Esophageal cancer tissue was collected from a 64-year-old male patient diagnosed with moderate esophageal cancer stage TNM T2N0M0 IIa. This study was approved by the Ethics Committee of Zhengzhou University and the patient whose tumor sample was used in the study was completely informed and gave full consent. PDX models were initiated by subcutaneous implantation of this patient’s esophageal cancer fragments (~2–3 mm) coated in Matrigel and implanted through subcutaneous flap incisions. All treatment experiments were performed in C.B-17 severe combined immunodeficient mice, 4 to 6 weeks old at time of PDX injection/implantation. Once tumor volumes reached approximately 150 mm3, mice were randomized to treatment with intraperitoneal (i.p.) injections of vehicle or HOI-02. HOI-02 was freshly prepared before each treatment and protected from light before injection. The first group (10 mice) received 100 μl of vehicle only (2% DMSO and 5% Tween-20 in PBS) i.p. every other day for 6 consecutive weeks. The other two groups (10 mice per group) were given 100 μl of HOI-02 (dissolved in 2% DMSO and 5% Tween-20 in PBS) i.p. every other day at a dose of 10 or 50 mg/kg body weight for 6 consecutive weeks. Tumor volume (length × width × depth × 0.52) was measured and body weights were recorded every week. At the end of the study, xenograft tumors were weighed and frozen in liquid nitrogen or fixed in 10% formalin and embedded in paraffin for histological studies.
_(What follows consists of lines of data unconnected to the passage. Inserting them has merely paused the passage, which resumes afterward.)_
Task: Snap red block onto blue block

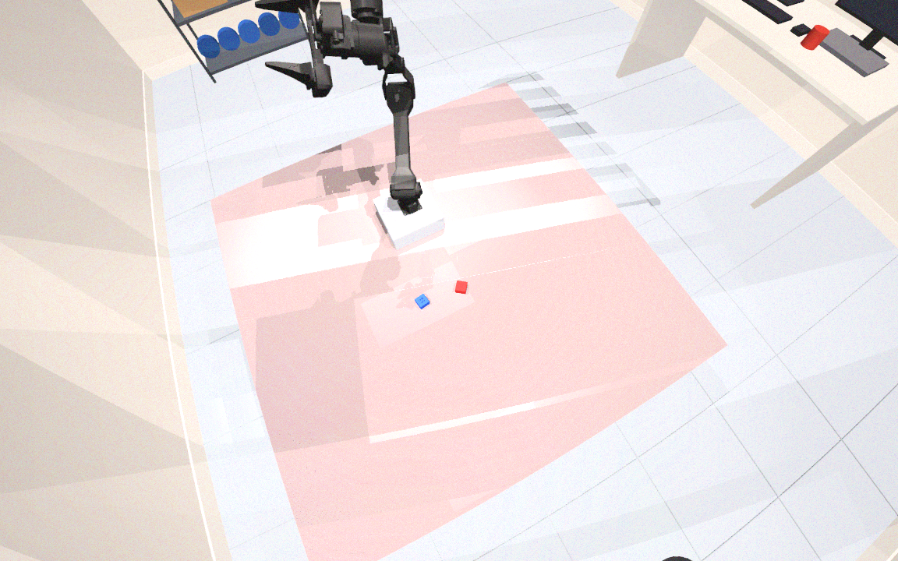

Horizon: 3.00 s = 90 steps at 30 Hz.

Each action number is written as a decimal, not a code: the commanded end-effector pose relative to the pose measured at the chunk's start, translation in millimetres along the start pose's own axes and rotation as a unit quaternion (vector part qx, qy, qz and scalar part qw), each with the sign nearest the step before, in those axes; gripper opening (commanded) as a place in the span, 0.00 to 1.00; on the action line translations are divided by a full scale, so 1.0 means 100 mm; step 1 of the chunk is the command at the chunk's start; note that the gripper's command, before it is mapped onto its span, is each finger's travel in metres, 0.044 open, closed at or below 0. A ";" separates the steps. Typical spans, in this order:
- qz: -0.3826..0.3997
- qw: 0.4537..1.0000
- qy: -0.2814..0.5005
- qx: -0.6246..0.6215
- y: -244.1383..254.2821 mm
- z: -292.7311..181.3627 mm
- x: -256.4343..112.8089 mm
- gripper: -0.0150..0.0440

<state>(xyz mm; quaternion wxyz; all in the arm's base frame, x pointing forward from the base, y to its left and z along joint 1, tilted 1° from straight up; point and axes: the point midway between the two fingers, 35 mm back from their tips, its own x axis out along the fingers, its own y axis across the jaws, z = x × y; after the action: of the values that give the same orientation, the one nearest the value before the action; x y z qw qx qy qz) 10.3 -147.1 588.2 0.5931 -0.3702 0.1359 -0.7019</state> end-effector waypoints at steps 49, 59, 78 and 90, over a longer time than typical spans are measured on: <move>0.641 0.574 0.509 -0.043 5.12 -1.03 -3.50 1.00; 0.625 0.565 0.536 -0.051 5.10 -1.12 -3.60 1.00; 0.625 0.565 0.536 -0.052 5.41 -1.45 -3.82 1.00; 0.625 0.565 0.536 -0.052 5.52 -1.57 -3.87 1.00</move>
<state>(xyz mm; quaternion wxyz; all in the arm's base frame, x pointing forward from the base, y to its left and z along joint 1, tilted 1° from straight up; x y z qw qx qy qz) 319.1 32.1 2.0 0.6858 0.2201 0.6591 -0.2162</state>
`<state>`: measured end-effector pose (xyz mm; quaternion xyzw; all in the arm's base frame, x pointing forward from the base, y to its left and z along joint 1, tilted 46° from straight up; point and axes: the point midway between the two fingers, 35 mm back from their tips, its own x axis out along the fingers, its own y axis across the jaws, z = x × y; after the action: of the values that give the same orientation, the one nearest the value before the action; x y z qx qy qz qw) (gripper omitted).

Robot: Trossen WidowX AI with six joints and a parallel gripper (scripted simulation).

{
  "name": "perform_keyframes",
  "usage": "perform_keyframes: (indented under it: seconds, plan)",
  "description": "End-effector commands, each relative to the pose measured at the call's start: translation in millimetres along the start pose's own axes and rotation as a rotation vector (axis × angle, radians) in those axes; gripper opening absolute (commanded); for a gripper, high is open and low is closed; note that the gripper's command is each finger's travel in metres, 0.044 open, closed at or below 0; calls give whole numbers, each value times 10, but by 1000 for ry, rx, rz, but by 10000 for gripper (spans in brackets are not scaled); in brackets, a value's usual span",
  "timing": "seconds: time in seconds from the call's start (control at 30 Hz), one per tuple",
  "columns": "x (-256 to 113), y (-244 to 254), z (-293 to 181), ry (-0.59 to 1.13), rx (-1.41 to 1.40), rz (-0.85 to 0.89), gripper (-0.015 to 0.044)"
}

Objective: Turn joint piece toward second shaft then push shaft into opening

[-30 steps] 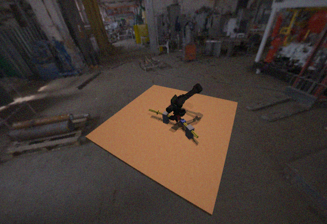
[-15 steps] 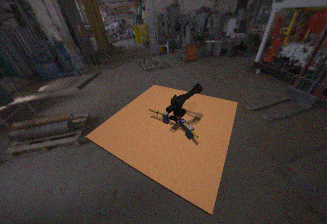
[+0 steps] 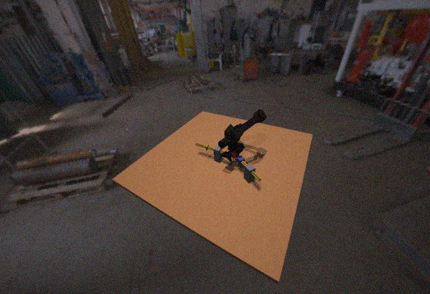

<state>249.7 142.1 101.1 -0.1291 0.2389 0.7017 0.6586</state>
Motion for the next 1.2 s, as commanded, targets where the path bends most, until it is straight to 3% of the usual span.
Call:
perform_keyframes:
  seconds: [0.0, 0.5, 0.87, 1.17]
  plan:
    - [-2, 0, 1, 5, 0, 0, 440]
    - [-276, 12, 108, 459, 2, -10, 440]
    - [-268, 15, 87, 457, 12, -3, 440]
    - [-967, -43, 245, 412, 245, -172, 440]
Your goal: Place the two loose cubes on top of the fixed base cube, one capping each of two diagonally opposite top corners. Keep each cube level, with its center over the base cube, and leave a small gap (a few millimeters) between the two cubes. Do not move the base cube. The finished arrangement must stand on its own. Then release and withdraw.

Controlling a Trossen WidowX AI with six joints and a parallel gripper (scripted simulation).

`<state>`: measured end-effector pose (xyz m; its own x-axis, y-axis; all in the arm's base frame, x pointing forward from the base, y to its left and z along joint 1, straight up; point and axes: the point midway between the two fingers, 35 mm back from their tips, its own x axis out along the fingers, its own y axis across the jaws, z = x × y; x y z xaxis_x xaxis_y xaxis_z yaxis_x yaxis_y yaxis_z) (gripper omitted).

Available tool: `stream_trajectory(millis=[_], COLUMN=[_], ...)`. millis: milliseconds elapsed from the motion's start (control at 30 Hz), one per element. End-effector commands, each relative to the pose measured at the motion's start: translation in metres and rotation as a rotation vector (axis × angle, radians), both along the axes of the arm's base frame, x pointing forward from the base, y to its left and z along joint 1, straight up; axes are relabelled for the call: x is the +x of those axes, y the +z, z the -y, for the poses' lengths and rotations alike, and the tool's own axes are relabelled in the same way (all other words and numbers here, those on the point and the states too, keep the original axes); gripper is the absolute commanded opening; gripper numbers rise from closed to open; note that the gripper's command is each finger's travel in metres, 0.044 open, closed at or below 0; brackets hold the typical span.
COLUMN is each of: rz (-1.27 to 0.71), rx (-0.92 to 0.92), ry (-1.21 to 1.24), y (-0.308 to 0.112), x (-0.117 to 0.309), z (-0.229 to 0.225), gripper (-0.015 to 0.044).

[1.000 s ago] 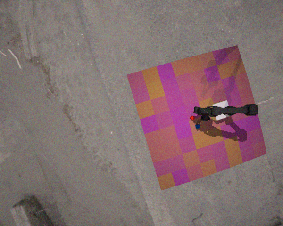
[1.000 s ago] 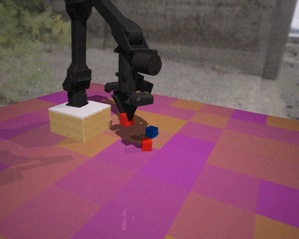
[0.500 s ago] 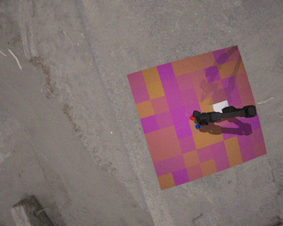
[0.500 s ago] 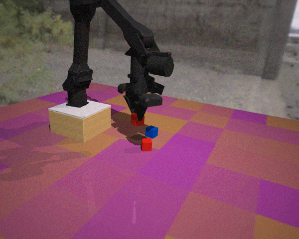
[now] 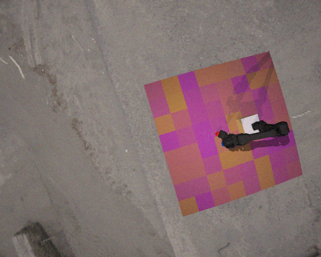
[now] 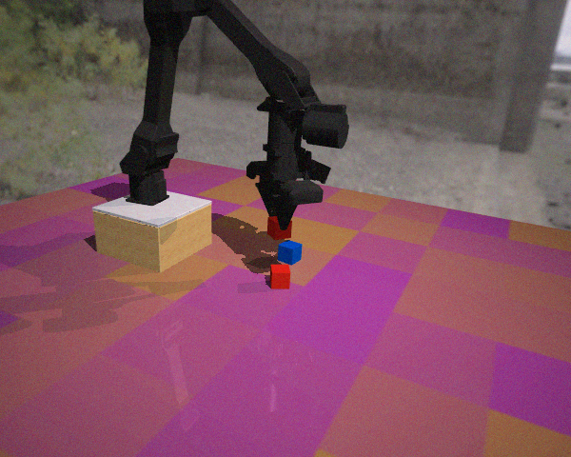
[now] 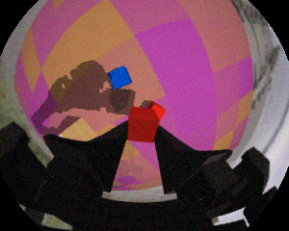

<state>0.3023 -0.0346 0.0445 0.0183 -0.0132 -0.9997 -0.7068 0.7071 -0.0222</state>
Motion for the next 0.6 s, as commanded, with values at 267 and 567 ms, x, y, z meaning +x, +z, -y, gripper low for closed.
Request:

Immunohistochemistry analysis

Tumor tissues were embedded in paraffin and subjected to immunohistochemistry. Tissues were deparaffinized and hydrated and then permeabilized with 0.5% Triton X-100/1 × PBS for 10 min. Tissues were hybridized with primary antibodies to detect Ki-67 (1 : 100), phosphorylated c-Jun (1:50), cleaved caspase 3 (1 : 100) or p21 and then with biotinylated goat anti-rabbit IgG or biotinylated goat anti-mouse IgG for p21 (1 : 25) as the secondary antibodies. An ABC kit (Vector Laboratories, Inc., Burlingame, CA, USA) was used to detect protein targets according to the manufacturer’s instructions. After developing with 3,30-diaminobenzidine, the sections were counterstained with hematoxylin and analyzed by microscope (200 ×) and the Image-Pro Plus software (v. 6.1) program (Media Cybernetics, Inc.).

DCFH-DA staining

To determine the level of ROS, histologic sections of esophageal cancers were stained with DCFH-DA (10 μM) in PBS for 30 min. Samples were then rinsed, mounted and analyzed using a fluorescent microscope system and the Image-Pro Plus software (v. 6.1) program (Media Cybernetics, Inc.).

Statistical analysis

All quantitative data are presented as mean values±S.D. as indicated. Statistical analysis of data was performed using the Student's t-test. Differences with a P<0.05 were considered significant.